Let $\xi$ be a random variable with finite exponential moments. Define two functions$$C(k)=\Bbb E[(e^\xi-e^k)^+],\,k\in\Bbb R,\quad M(z)=\Bbb E[e^{z\xi}],\,z\in\Bbb C.$$ (a) Show$$M(z)=\int_{\Bbb > R}C(k)f(z,\,k)dk$$for $z=x+iy,\,x>1$, where $f(z,\,k)=z(z-1)e^{(z-1)k}$.
(b) Show$$C(k)=\frac{1}{2\pi\text{i}}\int_{x_0+\text{i}\Bbb > R}\frac{M(z)dz}{f(z,\,k)}$$ for real $k$ and $x_0>1$.

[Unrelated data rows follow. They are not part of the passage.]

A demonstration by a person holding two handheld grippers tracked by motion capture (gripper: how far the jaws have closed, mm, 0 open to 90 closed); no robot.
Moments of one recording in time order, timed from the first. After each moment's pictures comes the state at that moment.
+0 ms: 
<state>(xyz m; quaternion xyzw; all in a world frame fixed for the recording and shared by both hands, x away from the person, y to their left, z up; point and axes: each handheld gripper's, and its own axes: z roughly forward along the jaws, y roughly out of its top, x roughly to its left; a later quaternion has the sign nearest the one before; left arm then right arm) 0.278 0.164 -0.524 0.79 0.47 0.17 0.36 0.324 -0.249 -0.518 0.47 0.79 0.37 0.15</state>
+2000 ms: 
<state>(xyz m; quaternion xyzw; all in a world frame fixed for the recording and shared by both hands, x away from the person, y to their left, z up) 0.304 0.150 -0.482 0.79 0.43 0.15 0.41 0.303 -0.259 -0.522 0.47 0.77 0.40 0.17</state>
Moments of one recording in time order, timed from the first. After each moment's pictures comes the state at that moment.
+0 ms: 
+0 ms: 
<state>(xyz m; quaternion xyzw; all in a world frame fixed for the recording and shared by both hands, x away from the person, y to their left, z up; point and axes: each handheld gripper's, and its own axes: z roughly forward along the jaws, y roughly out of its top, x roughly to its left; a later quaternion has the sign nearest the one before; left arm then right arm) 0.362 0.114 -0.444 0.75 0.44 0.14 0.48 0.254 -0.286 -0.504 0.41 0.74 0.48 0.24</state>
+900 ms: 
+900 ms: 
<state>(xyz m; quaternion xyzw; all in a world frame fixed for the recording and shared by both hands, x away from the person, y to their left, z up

You may use$$\int_{x_0+i\Bbb R}h(z)dz=i\int_{\Bbb R}h(x_0+iy)dy$$and, for real $a$ and $x_0>1$,$$\frac{1}{2\pi\text{i}}\int_{x_0+\text{i}\Bbb R} \frac{e^{az}dz}{z(z-1)}=(e^a-1)^+.$$
Hi I am stuck with the following problem: I tried to use the suggested identities but inevitable get lost with the many integrables and variables... is there a simple way to do this?

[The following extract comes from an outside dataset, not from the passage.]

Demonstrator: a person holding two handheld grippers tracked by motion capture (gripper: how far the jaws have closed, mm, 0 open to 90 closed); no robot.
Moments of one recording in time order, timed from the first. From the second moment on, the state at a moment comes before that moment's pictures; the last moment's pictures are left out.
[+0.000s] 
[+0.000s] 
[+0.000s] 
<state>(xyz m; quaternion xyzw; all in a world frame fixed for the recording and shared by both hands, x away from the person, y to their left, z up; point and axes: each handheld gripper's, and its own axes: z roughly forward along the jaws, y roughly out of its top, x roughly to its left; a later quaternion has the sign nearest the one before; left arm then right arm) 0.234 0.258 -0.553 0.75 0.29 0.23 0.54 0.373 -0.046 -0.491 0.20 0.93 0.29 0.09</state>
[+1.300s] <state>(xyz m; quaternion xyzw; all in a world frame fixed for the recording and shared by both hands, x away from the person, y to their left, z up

For (a), we also use an identity in the Dirac delta. The right-hand side is$$\begin{align}\int_{\Bbb R}z(z-1)\text{e}^{zk}\Bbb E[(\text{e}^{\xi-k}-1)^+]dk&=\frac{1}{2\pi\text{i}}\int_{\Bbb R}\int_{x+i\Bbb R}\frac{z(z-1)}{z^\prime(z^\prime-1)}\text{e}^{zk}\Bbb E[\text{e}^{(\xi-k)z^\prime}]dz^\prime dk\\&=\frac{1}{2\pi\text{i}}\int_{\Bbb R}\int_{x+i\Bbb R}\frac{z(z-1)}{z^\prime(z^\prime-1)}\text{e}^{(z-z^\prime)k}M(z^\prime)dz^\prime dk\\&=\frac{1}{2\pi}\int_{\Bbb R^2}\frac{z(z-1)}{z^\prime(z^\prime-1)}\text{e}^{\text{i}k(y-y^\prime)}M(z^\prime)dz^\prime dk\\&=\int_{\Bbb R}\frac{z(z-1)}{z^\prime(z^\prime-1)}M(z^\prime)\delta(y-y^\prime)dz^\prime \\&=M(z).\end{align}$$Meanwhile,$$C(k)=\text{e}^k\Bbb E\frac{1}{2\pi\text{i}}\int_{x_0+i\Bbb R}\frac{\text{e}^{(\xi-k)z}dz}{z(z-1)}=\text{e}^k\frac{1}{2\pi\text{i}}\int_{x_0+i\Bbb R}\frac{M(z)\text{e}^{-kz}dz}{z(z-1)},$$which is the right-hand side of part (b).